On Tuesday, Markey, who chairs the Energy and Environment Subcommittee of the House Energy and Commerce Committee, sent a letter to EPA Administrator Lisa Jackson raising “serious concerns over the potential for weakening federal policies designed to protect the public from the potentially dangerous effects of radiation.”

In the letter, Markey expressed concern about ORIA’s draft “Blue Book” released in December 2008. In the past, Blue Books have formed the basis for EPA’s radiation protection regulations.

In this draft, ORIA proposes using risk figures that are almost all less protective than the National Academy of Sciences recommended in its BEIR VII study to Assess health risks from exposure to low levels of ionizing radiation, which was partially sponsored and funded by EPA.

This study found that “even the smallest radiation dose has the potential to cause a small increase in risk to humans,” Markey wrote.

But the guidelines proposed by the Bush administration “actually allow for levels of radioactivity that are thousands of times higher than the requirements found in traditional toxic clean-up guidance,” he wrote.

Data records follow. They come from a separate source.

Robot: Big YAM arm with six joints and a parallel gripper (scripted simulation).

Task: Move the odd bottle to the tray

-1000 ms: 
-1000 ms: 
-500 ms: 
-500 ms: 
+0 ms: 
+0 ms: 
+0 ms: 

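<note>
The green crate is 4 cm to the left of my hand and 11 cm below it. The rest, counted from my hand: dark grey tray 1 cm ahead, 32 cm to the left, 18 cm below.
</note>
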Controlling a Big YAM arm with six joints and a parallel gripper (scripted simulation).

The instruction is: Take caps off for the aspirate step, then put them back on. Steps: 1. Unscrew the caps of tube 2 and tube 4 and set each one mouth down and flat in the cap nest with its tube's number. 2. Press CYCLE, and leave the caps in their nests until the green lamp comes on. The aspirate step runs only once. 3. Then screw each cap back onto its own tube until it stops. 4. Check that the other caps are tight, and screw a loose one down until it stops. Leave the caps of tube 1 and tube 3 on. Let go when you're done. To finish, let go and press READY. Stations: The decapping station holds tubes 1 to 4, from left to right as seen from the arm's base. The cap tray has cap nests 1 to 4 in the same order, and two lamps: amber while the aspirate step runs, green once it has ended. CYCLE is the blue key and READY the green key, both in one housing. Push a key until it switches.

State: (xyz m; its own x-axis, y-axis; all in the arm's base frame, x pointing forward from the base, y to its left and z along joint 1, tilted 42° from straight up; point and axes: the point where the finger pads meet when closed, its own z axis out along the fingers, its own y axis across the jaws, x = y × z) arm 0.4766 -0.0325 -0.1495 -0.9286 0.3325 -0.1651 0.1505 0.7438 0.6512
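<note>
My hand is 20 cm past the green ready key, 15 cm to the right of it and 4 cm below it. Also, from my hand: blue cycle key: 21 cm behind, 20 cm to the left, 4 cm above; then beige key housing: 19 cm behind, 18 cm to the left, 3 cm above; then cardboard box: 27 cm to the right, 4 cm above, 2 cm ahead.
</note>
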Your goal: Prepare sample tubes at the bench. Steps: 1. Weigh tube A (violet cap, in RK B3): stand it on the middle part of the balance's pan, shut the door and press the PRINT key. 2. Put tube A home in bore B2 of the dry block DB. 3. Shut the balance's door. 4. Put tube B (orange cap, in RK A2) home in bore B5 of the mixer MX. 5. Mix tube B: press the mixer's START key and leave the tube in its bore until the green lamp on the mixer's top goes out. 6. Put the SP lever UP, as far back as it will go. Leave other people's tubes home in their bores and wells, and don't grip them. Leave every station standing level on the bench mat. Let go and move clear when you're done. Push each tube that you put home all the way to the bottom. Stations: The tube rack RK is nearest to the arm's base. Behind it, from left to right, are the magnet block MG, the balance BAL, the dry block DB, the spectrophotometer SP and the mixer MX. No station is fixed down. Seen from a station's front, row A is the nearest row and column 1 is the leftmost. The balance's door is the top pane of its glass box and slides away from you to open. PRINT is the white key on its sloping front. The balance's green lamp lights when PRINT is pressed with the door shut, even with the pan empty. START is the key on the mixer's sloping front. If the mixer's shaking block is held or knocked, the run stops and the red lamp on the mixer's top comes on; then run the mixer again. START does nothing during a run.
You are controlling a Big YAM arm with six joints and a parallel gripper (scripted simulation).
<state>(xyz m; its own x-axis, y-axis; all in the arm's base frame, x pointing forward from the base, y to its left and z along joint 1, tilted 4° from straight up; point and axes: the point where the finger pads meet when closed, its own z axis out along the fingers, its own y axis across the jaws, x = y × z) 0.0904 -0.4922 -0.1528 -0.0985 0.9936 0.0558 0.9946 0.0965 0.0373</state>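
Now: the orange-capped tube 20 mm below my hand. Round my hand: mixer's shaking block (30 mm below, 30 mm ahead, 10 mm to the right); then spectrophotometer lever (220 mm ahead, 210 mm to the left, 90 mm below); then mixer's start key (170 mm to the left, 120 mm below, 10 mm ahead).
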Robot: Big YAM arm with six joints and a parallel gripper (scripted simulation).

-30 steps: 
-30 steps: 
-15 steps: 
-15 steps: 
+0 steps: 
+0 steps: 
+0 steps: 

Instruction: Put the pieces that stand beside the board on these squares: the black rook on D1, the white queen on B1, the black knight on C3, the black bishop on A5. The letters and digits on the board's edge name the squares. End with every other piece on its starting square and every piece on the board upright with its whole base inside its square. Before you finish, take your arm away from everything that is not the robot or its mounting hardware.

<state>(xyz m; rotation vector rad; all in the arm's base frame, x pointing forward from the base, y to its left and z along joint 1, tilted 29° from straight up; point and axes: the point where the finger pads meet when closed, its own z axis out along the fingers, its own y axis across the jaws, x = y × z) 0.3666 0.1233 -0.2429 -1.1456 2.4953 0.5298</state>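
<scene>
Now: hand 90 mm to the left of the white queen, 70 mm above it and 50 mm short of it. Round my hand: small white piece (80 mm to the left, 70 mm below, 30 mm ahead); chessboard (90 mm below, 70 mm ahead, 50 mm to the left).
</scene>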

“Additionally, long-term clean-up standards are proposed that are so remarkably high that they could result in a cancer risk that EPA itself estimates at a breathtaking 1 in 4,” he wrote.

Markey asked a series of questions related to EPA’s use of the “Reference Man” method to evaluate compliance with radiation regulations. This model assumes that the typical exposed individual is an average-sized adult male, even though pregnant women, children and other vulnerable populations could be much more impacted by radiation exposures.

“From disposing of nuclear waste to protecting the water we drink, we must do everything in our power to ensure that government policy follows the strongest possible standards governing exposure to radiation,” said Markey.

“Why should people who have been victimized by a nuclear attack or accident be further subjected to a relaxation of the radiation protection standards EPA has previously deemed safe?,” he said. “The stakes are simply too high to accept anything less than the strongest scientific recommendations.”

Markey requested that Administrator Jackson answer his questions no later than November 16, 2009.